■ Work required ■
Starting with the first line and ending with the line that holds "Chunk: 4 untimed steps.", repeat the material exactly.

■ Task data ■
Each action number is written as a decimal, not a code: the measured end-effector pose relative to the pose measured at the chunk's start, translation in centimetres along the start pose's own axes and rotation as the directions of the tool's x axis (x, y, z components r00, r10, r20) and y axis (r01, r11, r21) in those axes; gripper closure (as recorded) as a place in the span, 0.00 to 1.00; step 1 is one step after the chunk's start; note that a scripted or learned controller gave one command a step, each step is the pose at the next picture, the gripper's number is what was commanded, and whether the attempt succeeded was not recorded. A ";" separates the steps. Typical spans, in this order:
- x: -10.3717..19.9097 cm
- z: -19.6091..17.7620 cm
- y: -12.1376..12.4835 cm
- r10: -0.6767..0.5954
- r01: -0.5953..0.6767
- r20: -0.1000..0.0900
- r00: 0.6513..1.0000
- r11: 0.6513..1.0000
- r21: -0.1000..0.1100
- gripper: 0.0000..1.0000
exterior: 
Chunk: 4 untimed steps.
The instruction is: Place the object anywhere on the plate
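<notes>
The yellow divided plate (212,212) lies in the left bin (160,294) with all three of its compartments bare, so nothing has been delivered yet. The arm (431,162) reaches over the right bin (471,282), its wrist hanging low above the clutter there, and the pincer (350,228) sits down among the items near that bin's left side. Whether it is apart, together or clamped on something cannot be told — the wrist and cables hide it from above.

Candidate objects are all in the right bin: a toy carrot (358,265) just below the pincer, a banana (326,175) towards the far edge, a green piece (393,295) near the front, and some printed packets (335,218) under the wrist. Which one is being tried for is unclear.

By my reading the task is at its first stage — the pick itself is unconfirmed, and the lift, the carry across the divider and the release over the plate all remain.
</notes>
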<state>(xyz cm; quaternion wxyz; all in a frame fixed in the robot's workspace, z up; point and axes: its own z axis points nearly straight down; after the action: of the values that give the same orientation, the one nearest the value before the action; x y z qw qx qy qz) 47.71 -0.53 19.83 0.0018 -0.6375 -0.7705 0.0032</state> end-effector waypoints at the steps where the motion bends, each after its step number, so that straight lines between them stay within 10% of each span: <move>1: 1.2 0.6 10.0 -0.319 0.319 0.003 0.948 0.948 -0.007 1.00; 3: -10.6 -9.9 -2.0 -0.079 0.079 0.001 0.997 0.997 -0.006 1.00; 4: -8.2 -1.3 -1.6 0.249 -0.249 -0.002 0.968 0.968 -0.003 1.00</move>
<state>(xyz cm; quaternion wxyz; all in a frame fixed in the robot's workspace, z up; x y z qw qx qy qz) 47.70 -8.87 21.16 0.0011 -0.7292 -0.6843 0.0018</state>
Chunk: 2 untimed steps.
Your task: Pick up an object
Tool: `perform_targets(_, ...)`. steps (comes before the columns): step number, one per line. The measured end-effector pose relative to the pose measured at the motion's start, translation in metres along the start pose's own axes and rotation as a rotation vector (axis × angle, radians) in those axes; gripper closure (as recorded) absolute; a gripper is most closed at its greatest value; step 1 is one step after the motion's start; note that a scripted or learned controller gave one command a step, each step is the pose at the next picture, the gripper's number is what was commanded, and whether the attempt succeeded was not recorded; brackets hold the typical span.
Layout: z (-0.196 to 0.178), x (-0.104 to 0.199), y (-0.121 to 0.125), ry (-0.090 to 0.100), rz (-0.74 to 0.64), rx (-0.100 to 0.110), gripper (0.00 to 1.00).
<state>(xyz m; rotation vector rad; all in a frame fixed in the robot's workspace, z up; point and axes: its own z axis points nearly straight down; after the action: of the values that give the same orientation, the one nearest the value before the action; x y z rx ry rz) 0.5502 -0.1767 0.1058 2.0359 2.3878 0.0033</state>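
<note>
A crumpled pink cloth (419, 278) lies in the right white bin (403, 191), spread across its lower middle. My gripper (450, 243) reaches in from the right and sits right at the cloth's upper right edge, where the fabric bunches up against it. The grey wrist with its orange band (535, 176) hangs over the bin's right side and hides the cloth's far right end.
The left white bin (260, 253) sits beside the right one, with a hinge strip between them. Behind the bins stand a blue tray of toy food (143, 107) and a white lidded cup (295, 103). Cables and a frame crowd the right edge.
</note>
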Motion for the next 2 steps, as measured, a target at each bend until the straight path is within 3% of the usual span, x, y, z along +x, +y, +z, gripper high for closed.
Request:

■ Solved exercise ■
Each action number is written as a decimal, not a code: the measured end-effector pose relative to the pose measured at the chunk's start, translation in centimetres along the start pose's own axes and rotation as the directions of the tool's x axis (x, y, z components r00, r10, r20) and y axis (r01, r11, r21) in those axes; gripper closure (as recorded) as a place in the span, 0.00 to 1.00; step 1 is one step after the chunk's start; note that a scripted or learned controller gave one command a step, each step is the pose at the next picture, the gripper's number is what was commanded, and whether the attempt succeeded was not recorded. A ";" separates the steps. Typical spans, in this order:
- x: -10.3717..19.9097 cm
- z: -19.6091..17.7620 cm
- y: -12.1376..12.4835 cm
- r10: -0.6767..0.5954
- r01: -0.5953..0.6767
- r20: -0.1000..0.0900
- r00: 0.6513..1.0000
- r11: 0.6513..1.0000
- r21: -0.1000..0.1100
- gripper: 0.0000..1.0000
exterior: 
Chunk: 4 untimed steps.

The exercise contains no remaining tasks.